**Brief**
This exercise calls for every line of the listing below that contains the word "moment".

**Records supplied**
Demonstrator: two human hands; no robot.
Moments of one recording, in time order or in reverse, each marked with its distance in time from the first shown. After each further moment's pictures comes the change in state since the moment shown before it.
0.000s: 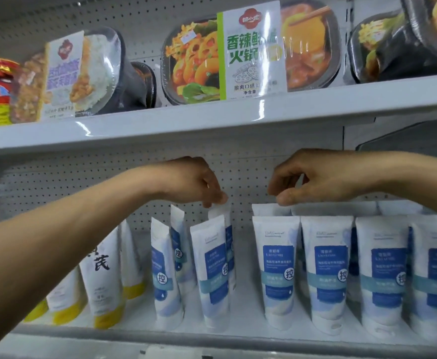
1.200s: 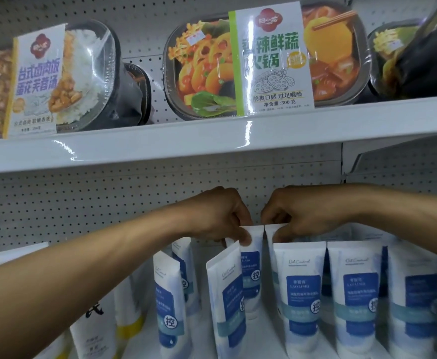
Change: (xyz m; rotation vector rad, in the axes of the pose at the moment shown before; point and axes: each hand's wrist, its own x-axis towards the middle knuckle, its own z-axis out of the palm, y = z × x) left_hand 0.039 -0.006 0.034 -0.298 -0.126 0.207; right_hand 0.050 -0.010 0.026 0.099 -0.220 0.000
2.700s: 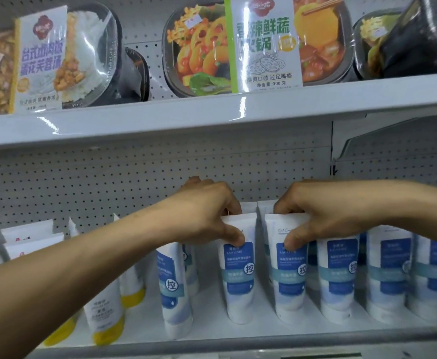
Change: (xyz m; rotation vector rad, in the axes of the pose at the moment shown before) left_hand -0.057 0.030 0.010 0.372 0.109 -0.020; right_hand -0.056 -0.025 0.019 -0.167 0.067 0.123
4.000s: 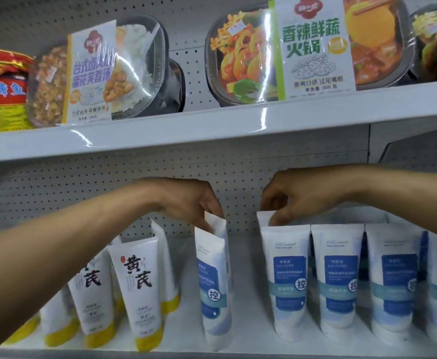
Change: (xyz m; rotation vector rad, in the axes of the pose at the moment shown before) left_hand 0.011 -0.109 -0.014 -0.230 -0.332 0.019; right_hand 0.081 -0.025 -0.015 0.065 -0.003 -0.064
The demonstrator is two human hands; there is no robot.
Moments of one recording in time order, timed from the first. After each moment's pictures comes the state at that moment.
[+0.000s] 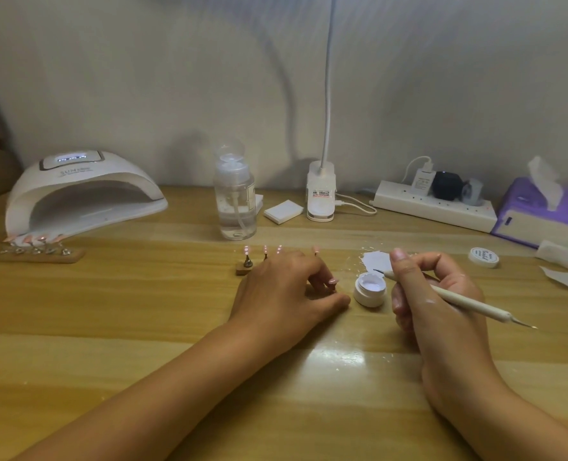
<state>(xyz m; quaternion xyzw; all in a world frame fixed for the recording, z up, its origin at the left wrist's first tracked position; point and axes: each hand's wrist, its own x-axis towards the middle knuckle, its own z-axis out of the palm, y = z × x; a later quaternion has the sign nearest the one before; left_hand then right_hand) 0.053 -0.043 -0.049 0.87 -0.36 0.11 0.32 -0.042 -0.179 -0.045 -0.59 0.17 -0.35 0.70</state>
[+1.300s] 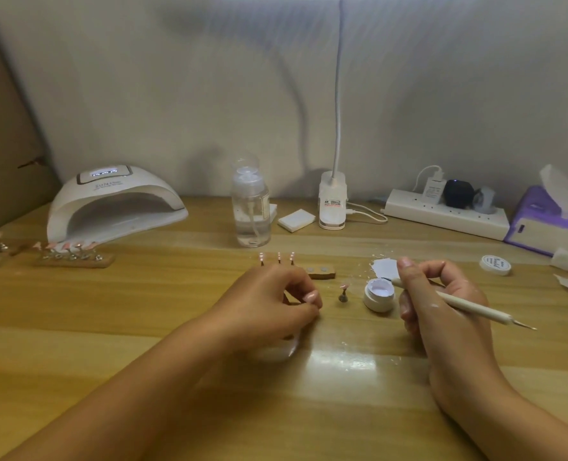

**Result of the task**
Moments of one recording, in time order or in reverse, each marked with its distance in time from the first shown. After each further moment's pictures comes the change in state since the moment shown before it.
Change: (xyz m; rotation vector rad, in the axes of the pose at the moment shown before; point and axes: each hand's wrist, its own x-axis towards the middle knuckle, its own z-axis out of the palm, y = z × x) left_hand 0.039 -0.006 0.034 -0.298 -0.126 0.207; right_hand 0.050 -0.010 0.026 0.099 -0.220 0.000
Change: (xyz m; rotation vector rad, in the axes of the pose at the moment shown before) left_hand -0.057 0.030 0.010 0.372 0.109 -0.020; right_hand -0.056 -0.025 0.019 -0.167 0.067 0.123
Change: (xyz m; rotation vector rad, in the axes of the pose at the moment shown before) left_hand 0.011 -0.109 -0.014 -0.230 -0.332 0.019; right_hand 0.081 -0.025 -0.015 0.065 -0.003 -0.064
Moments of one recording in time order, timed from the first. After each moment's pictures comes the state at that moment.

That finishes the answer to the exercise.